Items from a dataset:
[Start of Attachment]
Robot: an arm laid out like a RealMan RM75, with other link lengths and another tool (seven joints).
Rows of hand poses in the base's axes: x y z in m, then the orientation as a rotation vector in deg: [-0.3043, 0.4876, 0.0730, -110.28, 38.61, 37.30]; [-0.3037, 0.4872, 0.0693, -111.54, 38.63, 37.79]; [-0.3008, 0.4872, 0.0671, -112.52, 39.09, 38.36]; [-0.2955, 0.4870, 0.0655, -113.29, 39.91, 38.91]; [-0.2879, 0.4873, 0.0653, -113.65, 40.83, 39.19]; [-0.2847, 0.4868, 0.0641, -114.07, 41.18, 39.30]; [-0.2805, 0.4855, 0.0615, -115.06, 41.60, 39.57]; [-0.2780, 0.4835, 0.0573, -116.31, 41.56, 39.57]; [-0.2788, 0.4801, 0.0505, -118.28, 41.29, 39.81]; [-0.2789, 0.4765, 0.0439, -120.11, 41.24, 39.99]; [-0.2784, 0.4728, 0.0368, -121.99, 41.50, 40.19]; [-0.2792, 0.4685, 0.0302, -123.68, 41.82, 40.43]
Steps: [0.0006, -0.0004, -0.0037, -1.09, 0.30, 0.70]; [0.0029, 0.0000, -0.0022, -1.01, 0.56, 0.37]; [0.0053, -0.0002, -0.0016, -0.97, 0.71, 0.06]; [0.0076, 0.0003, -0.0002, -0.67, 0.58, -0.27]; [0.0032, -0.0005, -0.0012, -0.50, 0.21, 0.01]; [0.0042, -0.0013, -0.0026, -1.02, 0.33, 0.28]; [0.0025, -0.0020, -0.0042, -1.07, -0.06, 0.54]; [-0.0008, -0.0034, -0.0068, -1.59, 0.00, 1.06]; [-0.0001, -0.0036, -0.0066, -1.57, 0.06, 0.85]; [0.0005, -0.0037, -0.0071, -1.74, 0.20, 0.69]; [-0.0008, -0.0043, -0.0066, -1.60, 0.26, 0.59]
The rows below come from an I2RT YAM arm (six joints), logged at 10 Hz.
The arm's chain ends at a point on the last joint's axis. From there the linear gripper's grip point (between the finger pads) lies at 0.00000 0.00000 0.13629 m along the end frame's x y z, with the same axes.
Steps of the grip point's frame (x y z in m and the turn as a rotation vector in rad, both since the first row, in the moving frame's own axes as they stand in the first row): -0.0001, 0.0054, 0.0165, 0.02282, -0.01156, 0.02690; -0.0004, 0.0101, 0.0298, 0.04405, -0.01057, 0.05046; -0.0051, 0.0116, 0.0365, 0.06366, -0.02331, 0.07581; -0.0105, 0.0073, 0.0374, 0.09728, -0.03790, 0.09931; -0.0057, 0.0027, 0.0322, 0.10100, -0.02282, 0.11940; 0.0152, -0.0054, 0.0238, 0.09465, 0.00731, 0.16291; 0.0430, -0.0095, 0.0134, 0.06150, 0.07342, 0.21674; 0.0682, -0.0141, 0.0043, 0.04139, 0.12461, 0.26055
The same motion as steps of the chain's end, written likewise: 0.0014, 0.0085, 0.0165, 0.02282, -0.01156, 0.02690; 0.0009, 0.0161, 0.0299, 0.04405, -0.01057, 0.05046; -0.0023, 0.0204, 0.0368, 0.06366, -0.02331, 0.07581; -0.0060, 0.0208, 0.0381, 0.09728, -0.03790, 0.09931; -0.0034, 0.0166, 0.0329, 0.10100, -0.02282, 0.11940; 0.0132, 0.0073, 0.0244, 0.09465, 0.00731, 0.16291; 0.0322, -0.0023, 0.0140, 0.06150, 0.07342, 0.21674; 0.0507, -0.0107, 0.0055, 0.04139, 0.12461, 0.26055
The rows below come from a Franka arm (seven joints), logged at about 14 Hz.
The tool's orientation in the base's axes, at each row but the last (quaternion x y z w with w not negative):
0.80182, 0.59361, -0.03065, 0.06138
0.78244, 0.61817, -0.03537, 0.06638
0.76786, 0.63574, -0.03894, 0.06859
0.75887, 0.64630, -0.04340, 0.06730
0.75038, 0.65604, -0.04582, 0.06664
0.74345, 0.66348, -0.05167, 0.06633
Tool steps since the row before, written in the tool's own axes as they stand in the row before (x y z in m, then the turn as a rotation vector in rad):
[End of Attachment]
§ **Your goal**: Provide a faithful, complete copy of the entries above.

§ **Answer section**:
Robot: an arm laid out like a RealMan RM75, with other link lengths and another tool (seven joints).
Rows of hand poses in the base's axes: x y z in m, then the orientation as a rotation vector in deg: [-0.3043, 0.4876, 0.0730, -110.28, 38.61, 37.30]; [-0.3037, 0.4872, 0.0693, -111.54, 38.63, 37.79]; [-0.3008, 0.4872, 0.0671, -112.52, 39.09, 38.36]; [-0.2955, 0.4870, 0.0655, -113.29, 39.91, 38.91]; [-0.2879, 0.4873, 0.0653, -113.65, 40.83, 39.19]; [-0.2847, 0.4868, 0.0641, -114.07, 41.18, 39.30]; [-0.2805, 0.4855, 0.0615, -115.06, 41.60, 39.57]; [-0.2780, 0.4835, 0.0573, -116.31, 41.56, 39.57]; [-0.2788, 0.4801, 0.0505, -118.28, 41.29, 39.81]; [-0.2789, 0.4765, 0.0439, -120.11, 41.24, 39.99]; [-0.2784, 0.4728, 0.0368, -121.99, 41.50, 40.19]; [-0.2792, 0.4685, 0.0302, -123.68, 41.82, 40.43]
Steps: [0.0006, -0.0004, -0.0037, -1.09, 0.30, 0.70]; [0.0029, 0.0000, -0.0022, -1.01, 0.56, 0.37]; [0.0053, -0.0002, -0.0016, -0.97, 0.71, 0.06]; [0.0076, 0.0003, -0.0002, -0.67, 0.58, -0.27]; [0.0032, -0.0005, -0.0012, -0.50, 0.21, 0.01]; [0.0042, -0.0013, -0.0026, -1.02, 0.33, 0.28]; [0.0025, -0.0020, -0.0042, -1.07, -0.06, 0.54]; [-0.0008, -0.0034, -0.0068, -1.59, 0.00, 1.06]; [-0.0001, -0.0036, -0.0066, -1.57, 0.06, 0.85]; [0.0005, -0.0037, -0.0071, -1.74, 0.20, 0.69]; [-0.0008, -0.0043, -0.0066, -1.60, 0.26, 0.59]
The rows below come from an I2RT YAM arm (six joints), logged at 10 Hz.
The arm's chain ends at a point on the last joint's axis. From there the linear gripper's grip point (between the finger pads) lies at 0.00000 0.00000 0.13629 m along the end frame's x y z, with the same axes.
Steps of the grip point's frame (x y z in m and the turn as a rotation vector in rad, both since the first row, in the moving frame's own axes as they stand in the first row): -0.0001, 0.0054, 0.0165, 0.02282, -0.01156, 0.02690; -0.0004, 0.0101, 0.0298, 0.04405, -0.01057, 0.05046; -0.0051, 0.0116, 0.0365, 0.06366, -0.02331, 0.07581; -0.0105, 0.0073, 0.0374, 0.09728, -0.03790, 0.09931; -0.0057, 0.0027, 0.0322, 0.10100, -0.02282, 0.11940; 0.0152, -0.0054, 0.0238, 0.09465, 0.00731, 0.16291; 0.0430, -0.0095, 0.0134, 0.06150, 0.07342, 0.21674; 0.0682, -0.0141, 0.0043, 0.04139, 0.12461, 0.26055
The same motion as steps of the chain's end, written likewise: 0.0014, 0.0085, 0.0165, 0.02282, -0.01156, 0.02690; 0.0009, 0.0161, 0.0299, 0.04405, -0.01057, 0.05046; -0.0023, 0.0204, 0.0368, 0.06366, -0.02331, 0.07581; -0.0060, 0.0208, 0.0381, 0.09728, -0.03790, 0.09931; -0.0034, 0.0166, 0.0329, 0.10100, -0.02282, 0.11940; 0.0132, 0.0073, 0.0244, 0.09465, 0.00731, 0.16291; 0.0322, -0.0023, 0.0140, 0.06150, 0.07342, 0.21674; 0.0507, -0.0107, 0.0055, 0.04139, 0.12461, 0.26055
The rows below come from a Franka arm (seven joints), logged at about 14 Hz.
The tool's orientation in the base's axes, at each row but the last (quaternion x y z w with w not negative):
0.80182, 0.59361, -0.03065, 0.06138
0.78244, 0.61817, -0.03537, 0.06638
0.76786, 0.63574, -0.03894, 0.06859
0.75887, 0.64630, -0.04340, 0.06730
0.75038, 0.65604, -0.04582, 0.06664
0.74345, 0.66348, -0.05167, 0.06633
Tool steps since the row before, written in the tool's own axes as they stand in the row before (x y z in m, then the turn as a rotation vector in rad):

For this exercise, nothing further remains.